> _Activity_
Report how many lines of the listing contain the string "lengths", with no other words.

> _Supplied information_
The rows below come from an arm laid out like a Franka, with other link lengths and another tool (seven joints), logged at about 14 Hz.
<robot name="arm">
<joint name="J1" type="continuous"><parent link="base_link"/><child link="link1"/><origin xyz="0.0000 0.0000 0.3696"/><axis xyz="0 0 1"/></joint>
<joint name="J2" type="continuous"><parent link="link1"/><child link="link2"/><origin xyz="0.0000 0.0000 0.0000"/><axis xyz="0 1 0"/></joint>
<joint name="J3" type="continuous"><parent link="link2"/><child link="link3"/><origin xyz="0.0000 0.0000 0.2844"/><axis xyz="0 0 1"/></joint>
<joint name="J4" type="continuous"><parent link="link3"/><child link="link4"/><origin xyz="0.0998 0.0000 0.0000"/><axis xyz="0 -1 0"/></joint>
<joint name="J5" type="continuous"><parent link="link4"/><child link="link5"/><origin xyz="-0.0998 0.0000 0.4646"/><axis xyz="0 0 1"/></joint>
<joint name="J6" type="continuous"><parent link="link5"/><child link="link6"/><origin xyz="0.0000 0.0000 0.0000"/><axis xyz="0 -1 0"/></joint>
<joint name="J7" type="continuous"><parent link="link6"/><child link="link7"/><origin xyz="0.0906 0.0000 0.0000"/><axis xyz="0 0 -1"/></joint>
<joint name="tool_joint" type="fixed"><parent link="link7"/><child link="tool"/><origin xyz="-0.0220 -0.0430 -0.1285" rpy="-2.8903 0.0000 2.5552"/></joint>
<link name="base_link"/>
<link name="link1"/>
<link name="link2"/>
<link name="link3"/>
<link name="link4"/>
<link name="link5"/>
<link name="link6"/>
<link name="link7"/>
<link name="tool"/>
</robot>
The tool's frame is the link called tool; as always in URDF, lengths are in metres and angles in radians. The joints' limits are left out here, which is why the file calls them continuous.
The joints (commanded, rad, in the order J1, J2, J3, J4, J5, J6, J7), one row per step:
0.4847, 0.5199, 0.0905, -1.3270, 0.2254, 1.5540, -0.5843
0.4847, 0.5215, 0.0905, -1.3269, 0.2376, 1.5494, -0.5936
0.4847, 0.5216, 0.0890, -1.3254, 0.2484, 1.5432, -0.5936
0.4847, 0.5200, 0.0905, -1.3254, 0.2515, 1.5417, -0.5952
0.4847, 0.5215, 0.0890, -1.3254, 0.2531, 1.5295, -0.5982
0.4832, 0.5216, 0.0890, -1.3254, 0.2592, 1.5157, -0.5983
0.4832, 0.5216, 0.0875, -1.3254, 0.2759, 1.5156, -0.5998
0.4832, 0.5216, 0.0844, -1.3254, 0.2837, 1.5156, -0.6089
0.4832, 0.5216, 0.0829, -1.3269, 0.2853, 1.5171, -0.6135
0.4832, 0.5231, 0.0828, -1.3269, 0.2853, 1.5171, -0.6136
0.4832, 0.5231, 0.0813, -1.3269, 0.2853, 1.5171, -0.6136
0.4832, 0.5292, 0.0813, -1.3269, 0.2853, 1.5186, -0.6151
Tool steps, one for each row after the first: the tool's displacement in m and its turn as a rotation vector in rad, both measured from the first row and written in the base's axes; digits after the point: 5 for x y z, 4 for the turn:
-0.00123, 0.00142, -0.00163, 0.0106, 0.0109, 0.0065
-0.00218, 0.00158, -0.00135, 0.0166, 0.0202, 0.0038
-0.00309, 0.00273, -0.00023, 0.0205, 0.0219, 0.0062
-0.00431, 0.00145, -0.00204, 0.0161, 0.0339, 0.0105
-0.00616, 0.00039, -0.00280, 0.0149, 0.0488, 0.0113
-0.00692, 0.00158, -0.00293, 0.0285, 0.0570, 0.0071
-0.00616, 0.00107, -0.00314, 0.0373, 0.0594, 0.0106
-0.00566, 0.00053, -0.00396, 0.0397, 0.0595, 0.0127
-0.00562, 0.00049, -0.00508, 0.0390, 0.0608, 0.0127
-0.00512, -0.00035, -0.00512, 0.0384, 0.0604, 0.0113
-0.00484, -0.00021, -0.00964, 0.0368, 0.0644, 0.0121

> _Solved exercise_
2